For Linux, FileZilla is most easily installed via the package manager.

If you have any troubles installing it, please let me know. Again, make sure you have the client, and not the server.
Connect to cpsc.umw.edu

Run FileZilla and enter server information for the server in the fields at the top:

The Host should be the cpsc.umw.edu. The username and password are the same you use to login to the server normally, and the port should be 22.

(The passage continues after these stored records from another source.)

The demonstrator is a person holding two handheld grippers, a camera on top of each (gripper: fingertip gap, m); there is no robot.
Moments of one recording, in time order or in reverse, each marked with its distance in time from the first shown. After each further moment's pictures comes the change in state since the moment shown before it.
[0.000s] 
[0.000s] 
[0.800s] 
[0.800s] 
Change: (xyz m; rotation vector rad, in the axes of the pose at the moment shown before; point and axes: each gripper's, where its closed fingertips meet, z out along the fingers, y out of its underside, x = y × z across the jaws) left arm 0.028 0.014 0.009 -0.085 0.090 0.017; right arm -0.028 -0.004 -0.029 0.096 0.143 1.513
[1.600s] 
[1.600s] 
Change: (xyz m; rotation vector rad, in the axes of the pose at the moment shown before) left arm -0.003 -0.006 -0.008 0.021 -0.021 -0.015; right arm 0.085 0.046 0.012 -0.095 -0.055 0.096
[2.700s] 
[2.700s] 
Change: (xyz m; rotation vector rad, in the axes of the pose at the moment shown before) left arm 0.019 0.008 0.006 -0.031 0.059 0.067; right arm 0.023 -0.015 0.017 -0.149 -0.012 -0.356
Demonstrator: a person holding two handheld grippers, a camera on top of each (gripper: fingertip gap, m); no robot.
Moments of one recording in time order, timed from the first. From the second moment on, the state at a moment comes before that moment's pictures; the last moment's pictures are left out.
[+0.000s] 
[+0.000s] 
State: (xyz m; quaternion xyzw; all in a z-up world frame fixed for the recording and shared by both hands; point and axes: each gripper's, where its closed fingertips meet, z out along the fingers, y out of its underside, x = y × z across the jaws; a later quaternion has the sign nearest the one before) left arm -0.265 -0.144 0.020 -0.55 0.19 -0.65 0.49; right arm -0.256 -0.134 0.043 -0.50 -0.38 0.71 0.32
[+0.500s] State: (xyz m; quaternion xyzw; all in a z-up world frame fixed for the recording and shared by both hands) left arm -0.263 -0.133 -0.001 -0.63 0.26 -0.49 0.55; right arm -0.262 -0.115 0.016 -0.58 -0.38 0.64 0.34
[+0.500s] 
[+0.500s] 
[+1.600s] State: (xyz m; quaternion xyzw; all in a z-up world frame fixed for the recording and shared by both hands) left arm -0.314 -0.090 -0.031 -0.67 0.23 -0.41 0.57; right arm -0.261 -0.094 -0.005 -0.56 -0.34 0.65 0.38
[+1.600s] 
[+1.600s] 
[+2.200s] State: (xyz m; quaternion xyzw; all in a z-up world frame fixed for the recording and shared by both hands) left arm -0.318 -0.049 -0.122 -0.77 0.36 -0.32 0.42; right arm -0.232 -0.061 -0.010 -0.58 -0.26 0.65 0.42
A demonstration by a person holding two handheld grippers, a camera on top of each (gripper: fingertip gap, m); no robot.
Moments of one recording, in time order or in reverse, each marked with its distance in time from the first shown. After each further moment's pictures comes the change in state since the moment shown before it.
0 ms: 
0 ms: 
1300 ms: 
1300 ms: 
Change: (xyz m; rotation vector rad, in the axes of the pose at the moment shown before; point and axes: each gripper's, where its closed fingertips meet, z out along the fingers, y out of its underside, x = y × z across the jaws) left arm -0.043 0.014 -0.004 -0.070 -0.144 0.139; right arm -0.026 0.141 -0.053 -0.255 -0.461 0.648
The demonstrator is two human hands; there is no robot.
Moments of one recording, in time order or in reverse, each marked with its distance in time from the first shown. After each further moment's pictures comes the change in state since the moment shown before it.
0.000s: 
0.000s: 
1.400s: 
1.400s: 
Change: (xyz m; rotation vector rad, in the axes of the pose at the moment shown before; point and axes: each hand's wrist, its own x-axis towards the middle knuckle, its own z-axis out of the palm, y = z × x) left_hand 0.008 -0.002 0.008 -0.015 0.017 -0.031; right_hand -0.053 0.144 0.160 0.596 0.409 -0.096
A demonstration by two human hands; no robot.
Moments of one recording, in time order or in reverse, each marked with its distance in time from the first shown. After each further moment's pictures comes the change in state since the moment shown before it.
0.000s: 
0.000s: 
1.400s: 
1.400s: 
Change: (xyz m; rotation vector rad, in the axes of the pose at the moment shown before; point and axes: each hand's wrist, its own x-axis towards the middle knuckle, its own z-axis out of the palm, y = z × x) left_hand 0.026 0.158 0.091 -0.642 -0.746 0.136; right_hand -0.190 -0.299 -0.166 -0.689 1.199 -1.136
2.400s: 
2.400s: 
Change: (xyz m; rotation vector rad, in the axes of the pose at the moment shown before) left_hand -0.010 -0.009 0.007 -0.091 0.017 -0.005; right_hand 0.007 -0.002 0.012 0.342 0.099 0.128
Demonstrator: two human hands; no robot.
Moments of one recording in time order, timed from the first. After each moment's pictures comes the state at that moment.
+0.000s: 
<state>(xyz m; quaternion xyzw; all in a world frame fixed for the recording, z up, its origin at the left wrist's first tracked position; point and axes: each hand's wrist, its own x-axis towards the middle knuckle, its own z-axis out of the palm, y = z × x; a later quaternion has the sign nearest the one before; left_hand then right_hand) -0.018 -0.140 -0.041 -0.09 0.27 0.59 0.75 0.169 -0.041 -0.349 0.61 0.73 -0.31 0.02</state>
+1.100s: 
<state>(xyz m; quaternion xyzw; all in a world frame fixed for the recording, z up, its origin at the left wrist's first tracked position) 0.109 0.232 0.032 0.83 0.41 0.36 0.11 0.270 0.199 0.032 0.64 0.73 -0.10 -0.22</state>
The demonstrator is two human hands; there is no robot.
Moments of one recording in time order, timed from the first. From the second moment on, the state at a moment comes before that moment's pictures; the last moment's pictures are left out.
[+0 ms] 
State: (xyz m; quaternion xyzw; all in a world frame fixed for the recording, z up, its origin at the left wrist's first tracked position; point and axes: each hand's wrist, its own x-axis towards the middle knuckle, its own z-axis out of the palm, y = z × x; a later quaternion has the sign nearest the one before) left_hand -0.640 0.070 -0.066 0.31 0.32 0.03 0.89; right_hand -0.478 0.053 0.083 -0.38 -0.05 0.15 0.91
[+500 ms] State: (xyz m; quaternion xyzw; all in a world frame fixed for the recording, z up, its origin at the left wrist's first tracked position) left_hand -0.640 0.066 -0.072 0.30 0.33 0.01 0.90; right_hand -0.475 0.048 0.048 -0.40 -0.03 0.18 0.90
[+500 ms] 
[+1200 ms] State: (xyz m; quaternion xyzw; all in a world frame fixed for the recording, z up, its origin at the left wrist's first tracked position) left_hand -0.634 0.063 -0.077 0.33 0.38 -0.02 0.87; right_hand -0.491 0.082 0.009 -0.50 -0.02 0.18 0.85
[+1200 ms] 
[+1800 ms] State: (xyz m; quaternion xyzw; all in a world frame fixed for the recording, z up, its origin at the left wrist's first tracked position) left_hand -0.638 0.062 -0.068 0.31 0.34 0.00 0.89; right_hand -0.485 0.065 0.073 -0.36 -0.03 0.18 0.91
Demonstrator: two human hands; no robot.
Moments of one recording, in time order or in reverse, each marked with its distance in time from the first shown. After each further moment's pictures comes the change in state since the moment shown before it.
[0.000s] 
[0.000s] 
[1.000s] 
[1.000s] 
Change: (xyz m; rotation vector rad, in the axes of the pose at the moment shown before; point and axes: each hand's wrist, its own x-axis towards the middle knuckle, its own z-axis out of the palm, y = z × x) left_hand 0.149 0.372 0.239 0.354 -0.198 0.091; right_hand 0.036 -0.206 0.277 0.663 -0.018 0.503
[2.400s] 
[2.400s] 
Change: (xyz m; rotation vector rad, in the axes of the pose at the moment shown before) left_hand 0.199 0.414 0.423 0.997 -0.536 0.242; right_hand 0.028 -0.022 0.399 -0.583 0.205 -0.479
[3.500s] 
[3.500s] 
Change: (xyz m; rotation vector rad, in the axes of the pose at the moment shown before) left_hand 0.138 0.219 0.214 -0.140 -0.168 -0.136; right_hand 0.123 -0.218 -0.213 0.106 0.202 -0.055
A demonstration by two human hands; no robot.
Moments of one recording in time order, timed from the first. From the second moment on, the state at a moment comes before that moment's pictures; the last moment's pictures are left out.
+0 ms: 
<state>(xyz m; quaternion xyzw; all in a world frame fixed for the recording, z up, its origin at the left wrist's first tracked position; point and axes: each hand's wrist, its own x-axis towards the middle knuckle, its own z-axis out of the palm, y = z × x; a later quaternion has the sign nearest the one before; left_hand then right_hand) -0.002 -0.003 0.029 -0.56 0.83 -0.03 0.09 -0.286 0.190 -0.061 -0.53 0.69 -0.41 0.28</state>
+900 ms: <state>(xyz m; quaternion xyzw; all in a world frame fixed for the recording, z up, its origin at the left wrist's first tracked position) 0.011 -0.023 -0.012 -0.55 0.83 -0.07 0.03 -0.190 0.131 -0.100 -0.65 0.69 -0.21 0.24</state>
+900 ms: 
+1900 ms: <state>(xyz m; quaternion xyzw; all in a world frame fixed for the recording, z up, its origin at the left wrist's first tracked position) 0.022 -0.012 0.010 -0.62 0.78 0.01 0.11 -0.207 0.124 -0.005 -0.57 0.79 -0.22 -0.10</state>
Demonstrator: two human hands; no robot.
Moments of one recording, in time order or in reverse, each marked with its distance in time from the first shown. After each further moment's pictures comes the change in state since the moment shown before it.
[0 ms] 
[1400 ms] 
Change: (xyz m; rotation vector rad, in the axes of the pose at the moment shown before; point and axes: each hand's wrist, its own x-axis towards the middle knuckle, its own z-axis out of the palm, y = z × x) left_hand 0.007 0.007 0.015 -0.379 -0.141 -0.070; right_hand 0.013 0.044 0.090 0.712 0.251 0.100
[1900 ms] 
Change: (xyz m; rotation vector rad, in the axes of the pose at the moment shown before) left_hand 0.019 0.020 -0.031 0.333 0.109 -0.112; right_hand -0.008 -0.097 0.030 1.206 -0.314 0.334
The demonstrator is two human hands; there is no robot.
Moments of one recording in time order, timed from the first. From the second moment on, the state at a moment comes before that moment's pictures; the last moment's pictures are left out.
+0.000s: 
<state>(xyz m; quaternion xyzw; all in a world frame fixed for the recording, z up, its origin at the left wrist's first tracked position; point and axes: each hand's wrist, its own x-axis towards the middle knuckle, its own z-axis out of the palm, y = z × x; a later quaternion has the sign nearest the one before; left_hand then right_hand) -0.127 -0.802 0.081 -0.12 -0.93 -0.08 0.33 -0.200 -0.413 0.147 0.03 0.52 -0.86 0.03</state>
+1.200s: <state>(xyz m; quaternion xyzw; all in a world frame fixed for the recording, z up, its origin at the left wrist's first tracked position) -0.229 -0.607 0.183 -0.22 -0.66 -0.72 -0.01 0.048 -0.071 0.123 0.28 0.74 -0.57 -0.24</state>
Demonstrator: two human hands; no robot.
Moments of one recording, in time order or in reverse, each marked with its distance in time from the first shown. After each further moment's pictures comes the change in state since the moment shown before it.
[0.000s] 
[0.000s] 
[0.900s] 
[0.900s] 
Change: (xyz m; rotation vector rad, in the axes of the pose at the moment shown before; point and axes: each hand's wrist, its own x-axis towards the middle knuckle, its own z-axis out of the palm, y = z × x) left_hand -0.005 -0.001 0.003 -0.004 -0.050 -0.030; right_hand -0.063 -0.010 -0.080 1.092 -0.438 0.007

Then click "Quickconnect".

FileZilla will ask if you want to save the password, which is up to you. It will also ask if you trust the connection. You should answer yes to that.
Drag and Drop Files

FileZilla lists your local files, the ones on your own machine, on the left. It lists the remote files, the ones stored on the server, on the right:

To transfer something to the server, drag and drop it from the local side to the remote side. To transfer something from the server to your own computer, drag from the remote side to the local one.
Connect Quickly Next Time

FileZilla will remember your connection so that you do not have to type the full information again. Click the little arrow next to the Quickconnect button to re-connect to a recent connection:

Transferring Files with scp

It is also possible to transfer files on the command line. You can do this from your local machine to the server if your local computer is running Linux or OSX, or if it is running Windows and you have WSL installed. You could also use it to transfer files between the server and another Unix server.

To transfer a file from your local machine to the server, you could use the following command:

[finlayson@magrathea ~]$ scp file.txt USER@cpsc.umw.edu:~

Substituting your username into the command, of course.

Note: these scp commands should be entered on your local computer. Not on the cpsc.umw.edu server.

The first argument to scp is the source. The second is the destination. Here, the destination is referencing a remote location. The ":" separates the host name from the destination. The "~" says the destination is the home directory. Altogether, this command will copy the local file.txt onto the CPSC server in the home directory.

To transfer a file from the server onto your local machine, you could use:

[finlayson@magrathea ~]$ scp USER@cpsc.umw.edu:~/file.txt .

This says to transfer the "~/file.txt" file on the remote server into the ".", current directory.

If you have SSH keys setup, scp will use them to authenticate. If not, it will ask for your password.